整个人犹如高高在上的皎月,令人不由的产生一丝敬畏。
颜如玉的袖中所带动的精神力,已然到了凤湛眼前。
只差毫厘。
凤湛那一双漂亮的眼睛。
就要被毁。
可是。
凤湛没有丝毫的害怕,甚至,他的身体,半分都没有后退。
他便是这样睁着眼睛看着凤不染。
颜如玉的手。
也是在意识到眼前之人是谁的时候,猛然的缩了回来。
他的神情。
依旧冰冷。
“我的弟弟,是凤家最骄傲的第三子,我不信,他会真的做出灭世的行为。”
凤湛缓缓开口。
手中握紧了笛子。
颜如玉伸手去夺。
凤湛变拽紧了笛子。
内有丝毫的让步。
明明是光滑至极的玉笛,凤湛的手心,却是有着鲜血涌出。
那鲜血。
顺着玉笛。
缓缓滴落。
颜如玉的眸子。
还是看不到半分变化。
“你让开。”
如今的凤不染,杀红了眼,能在方才止住情绪,没有下手,已经算是忍耐到了极限。
同是身为凤家的孩子。
凤湛的执拗。
也可
以说是刻在骨子里的。
他扫视了一眼。
看到了树下的女子。
大概。
明白了什么。
“她是——”
“宁儿。”
极其简单的两个字,却是颜如玉咬着牙齿说出来的。
“她?”
颜如玉淡淡一笑。
露出了难得的温柔。
“她没事。”
“可为兄听说她——”
“她只是睡着了而已。”
颜如玉目光深情。
继续道:“等她醒了,就只当做了一个梦,兄长,到时候,我带上宁儿,我们一起回云朝国好不好?”
凤湛看着树下那绝美的女子。
又看向颜如玉。
凤湛知道。
他这弟弟。
已经彻底疯魔了。
这哪里还是自己那不食人间烟火,目空一切,将生死看得无比淡然的不染。
这个女孩。
是不染在九州大陆这千百年来,唯一的盔甲。
亦是。
唯一的软肋。
“不染——”
凤湛的语气。
已经呆了悲悯。
颜如玉的情绪也是突然变得暴躁。
“宁儿只是睡着了。

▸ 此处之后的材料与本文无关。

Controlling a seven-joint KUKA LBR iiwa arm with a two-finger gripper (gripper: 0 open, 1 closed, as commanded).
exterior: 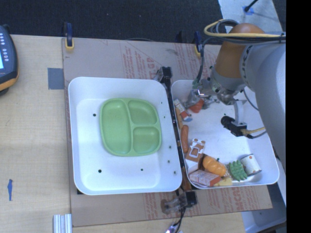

”
他双眸睁得极大。
几乎快要兹裂开来。
凤湛道:“不染,你冷静一点,事已至此,你再做这些孽,又是何必?”
颜如玉不语。
神情却是已经变得极为不善。
他盯着凤湛。
宛若他是一个陌生人一般。
凤湛被自己的弟弟盯得内心
发了毛,竟觉得无比犯憷。
不染的眼神。
甚是失望。
“不染——”
凤湛伸出左手,想要像昔日一般揽过凤不染的衣袖。
颜如玉却是手一松。
放开了玉笛。
他的身子。
也随着松手,后退了数步。
“不染——你——”
颜如玉突然笑了。
笑得极其大声。
凤湛从未见过弟弟像现在这般失控过。
“我还以为,哈哈哈——我竟还以为,这世间,兄长应该是会体谅我的。”
凤湛怔住。
不染这话。
也刺痛了他的内心。
若是换做是十九出了事,自己想必也不会淡然处之。
只是。
娘亲离开这九州大陆的时候交代过,若是遇到不染做出失控之事,务必要拦住他。
父君与娘亲的交代。
他身为凤家长子,不可不听。
所以。
尽管心疼不染。
凤湛还是得坚定自己的立场。
若是今天拦不住不染,让他做出灭世这种事出来的话,事后不染清醒了之后,他定然会后悔的。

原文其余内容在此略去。